Ao lado da mostra oficial, o festival Off, organizado pela associação Avignon Festival & Compagnies, chegou à sua 60ª edição como a maior vitrine mundial das artes cênicas independentes. O balanço parcial divulgado na quinta-feira (23), detalhado pelo jornal econômico regional L'Écho du Mardi e pelo site Presse Agence, impressiona: 1.812 espetáculos, cerca de 27 mil sessões em 141 espaços e quase 1.600 companhias, ante 1.400 no ano passado.

A estimativa é de 1,41 milhão de ingressos vendidos, com ocupação média de 54% das salas e bilheteria total avaliada em 22 milhões de euros. A Carte Off, cartão de descontos do festival, deve fechar a edição com 86 mil unidades vendidas, acima das 80 mil de 2025. O teatro domina a programação, com 55% dos espetáculos, seguido pelo humor, com 20%. O evento credenciou ainda 2.080 profissionais, entre eles 1.580 programadores e cerca de 500 jornalistas.

Os números escondem, porém, uma fragilidade estrutural que o próprio balanço admite: 81% dos espetáculos do Off não recebem nenhuma subvenção pública territorial, ante 78% no ano anterior. A maioria das companhias banca a própria vinda e depende da bilheteria e da venda dos espetáculos para turnês futuras, o que faz do festival um investimento de risco para boa parte delas. Entre as prioridades listadas para os próximos anos estão o custo de hospedagem das equipes e a adaptação do evento às ondas de calor.
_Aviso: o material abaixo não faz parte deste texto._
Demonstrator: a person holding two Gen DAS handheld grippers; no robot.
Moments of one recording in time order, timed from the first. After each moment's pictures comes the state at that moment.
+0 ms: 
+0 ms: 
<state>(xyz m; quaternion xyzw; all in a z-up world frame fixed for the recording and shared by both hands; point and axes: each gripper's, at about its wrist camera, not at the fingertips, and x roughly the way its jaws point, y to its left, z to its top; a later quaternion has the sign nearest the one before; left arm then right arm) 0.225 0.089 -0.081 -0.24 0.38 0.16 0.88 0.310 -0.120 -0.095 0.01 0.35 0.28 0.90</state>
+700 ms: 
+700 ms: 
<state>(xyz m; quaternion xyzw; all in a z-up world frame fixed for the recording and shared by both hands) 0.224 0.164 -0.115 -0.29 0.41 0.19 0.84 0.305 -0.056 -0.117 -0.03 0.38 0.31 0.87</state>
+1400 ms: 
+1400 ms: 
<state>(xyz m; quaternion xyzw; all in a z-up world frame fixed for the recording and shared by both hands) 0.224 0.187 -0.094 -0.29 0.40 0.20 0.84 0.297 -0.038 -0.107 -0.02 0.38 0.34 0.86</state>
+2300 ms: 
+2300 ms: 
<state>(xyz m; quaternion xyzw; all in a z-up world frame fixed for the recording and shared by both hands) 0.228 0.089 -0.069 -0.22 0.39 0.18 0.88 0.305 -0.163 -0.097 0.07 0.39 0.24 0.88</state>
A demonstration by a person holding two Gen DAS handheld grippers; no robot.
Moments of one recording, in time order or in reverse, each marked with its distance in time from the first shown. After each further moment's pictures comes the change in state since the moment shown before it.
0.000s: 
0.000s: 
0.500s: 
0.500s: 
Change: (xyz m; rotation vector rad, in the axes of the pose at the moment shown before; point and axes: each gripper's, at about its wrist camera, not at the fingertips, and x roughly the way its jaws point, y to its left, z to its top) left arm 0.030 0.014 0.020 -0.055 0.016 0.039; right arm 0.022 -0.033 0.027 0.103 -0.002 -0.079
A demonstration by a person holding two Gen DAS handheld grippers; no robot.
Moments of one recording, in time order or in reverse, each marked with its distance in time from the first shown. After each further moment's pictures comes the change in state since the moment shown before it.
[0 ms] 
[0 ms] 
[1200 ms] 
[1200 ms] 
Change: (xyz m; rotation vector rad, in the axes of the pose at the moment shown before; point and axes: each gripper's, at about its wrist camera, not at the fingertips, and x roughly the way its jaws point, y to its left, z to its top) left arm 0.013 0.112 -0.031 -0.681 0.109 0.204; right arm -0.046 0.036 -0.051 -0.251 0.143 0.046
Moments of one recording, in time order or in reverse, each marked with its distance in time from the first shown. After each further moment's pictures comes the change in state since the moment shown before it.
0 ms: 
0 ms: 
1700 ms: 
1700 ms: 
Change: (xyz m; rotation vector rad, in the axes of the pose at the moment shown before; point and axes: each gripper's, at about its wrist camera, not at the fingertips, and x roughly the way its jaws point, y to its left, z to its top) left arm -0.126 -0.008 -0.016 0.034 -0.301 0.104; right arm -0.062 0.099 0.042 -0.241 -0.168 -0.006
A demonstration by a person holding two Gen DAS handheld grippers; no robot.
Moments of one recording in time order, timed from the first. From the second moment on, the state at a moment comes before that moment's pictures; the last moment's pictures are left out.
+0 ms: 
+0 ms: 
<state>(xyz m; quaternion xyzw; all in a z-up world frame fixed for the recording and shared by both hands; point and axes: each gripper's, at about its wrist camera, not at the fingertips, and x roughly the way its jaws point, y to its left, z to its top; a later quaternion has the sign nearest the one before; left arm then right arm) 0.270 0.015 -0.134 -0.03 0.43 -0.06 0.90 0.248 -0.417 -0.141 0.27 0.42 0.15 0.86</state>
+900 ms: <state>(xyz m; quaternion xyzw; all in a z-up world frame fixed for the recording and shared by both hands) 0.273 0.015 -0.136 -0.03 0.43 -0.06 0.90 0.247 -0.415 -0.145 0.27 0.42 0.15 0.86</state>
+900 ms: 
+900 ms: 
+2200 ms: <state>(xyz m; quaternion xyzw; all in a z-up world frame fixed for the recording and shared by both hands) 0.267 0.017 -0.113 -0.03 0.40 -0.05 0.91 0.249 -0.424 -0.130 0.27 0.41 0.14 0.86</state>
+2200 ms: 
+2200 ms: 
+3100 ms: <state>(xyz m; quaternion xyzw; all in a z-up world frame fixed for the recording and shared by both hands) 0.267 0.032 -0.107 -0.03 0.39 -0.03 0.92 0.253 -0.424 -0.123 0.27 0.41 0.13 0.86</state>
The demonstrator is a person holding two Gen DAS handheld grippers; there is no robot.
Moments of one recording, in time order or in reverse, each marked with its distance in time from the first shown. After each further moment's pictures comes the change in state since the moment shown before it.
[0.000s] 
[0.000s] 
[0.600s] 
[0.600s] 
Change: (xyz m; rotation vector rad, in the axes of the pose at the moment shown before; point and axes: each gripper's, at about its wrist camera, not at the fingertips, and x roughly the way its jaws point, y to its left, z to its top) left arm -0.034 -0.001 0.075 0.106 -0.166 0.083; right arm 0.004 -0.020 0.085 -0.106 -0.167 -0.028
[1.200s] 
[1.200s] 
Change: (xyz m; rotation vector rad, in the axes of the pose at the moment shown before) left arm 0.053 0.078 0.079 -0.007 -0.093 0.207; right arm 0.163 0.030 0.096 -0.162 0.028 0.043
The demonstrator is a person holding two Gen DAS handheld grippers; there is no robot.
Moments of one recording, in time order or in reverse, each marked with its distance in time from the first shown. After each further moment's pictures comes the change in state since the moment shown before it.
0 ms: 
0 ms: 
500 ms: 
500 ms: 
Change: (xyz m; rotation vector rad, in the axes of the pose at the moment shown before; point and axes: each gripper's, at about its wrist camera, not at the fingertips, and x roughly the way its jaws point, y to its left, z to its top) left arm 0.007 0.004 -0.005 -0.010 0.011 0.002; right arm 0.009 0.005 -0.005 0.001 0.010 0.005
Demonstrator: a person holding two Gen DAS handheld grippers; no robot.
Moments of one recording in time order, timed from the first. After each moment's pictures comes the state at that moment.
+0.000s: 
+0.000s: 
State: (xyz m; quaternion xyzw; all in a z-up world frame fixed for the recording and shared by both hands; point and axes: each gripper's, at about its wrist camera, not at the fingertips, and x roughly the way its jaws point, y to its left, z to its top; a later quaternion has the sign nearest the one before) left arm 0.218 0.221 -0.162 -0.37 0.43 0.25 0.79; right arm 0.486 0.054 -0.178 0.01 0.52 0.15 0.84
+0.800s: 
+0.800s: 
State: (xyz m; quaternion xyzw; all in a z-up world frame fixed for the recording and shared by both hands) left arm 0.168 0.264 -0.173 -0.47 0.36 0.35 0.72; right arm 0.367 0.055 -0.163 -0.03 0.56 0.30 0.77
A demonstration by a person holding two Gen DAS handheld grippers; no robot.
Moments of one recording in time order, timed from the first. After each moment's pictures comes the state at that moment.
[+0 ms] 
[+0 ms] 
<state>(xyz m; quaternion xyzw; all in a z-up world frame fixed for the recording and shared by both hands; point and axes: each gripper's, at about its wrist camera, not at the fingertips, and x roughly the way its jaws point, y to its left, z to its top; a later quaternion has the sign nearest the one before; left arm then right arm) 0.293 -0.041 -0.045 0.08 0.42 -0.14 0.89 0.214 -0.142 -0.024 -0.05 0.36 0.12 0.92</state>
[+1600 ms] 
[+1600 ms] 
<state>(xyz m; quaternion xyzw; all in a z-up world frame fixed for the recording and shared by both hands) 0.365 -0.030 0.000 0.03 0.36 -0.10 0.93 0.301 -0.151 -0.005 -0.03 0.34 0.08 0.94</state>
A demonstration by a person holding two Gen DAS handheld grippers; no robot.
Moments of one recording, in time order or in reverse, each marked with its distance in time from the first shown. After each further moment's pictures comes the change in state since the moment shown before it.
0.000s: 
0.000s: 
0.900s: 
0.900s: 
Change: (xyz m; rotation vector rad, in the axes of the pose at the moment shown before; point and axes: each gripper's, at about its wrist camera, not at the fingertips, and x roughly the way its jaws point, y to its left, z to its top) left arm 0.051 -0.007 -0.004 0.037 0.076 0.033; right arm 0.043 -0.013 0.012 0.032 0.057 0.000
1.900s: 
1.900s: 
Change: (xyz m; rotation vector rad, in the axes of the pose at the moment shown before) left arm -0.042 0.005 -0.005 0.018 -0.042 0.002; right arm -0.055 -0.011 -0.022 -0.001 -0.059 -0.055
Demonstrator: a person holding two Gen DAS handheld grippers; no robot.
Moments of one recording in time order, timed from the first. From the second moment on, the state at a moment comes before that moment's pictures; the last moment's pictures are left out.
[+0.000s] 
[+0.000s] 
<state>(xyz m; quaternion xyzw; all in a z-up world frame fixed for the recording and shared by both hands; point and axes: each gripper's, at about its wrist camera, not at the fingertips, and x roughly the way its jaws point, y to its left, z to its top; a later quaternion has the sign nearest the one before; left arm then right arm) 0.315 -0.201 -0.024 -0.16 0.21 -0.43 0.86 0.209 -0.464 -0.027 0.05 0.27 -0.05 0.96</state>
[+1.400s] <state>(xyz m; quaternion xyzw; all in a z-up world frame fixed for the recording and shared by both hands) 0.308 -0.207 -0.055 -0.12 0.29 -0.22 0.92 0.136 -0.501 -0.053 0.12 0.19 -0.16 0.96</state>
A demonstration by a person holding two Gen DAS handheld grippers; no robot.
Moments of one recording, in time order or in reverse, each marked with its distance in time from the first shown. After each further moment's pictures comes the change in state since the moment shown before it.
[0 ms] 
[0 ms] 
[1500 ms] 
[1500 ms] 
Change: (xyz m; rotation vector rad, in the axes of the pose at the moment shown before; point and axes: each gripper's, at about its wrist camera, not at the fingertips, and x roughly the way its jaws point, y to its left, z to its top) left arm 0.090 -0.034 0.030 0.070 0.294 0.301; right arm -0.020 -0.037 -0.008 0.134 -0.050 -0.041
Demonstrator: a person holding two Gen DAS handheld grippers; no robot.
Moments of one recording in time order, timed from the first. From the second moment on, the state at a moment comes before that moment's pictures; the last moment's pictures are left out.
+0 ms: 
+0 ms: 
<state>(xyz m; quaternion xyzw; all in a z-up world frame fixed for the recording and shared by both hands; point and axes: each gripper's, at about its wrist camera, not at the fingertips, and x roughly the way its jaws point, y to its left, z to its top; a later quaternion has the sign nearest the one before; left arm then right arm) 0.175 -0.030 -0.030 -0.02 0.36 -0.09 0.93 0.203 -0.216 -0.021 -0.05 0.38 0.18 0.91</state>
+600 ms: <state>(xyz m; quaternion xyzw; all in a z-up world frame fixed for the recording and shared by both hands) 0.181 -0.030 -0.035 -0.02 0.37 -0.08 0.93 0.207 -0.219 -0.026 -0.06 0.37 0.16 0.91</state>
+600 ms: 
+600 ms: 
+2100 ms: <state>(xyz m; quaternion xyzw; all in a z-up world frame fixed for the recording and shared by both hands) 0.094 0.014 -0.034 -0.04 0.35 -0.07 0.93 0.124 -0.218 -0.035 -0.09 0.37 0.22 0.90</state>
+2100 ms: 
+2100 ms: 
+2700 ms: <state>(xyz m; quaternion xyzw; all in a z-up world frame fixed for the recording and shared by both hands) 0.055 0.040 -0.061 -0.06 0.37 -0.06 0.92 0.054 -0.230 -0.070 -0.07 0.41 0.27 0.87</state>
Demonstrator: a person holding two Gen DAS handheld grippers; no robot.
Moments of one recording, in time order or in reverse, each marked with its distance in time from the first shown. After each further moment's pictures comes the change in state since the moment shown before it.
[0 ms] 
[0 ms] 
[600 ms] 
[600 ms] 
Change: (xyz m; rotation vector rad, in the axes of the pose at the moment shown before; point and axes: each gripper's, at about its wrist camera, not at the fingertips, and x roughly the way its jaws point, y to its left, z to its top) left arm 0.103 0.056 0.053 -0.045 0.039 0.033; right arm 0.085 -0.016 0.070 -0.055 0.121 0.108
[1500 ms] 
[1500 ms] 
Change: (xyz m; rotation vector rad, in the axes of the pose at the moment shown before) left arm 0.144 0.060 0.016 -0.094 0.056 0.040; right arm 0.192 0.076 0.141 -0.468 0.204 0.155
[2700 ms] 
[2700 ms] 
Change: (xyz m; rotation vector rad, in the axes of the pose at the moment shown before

2027: 80 anos e segredo absoluto

O próximo capítulo já tem data e mistério. Em 2027, o festival completa 80 anos de sua criação por Jean Vilar, em 1947, e Tiago Rodrigues prometeu à France-Presse "uma programação extraordinária", que será mantida em segredo até abril: nem o espetáculo de abertura nem a língua convidada serão revelados antes disso.

À rádio ICI Vaucluse, o diretor encerrou o balanço com uma garantia: "Estaremos lá, de novo, em Avignon, em julho de 2027".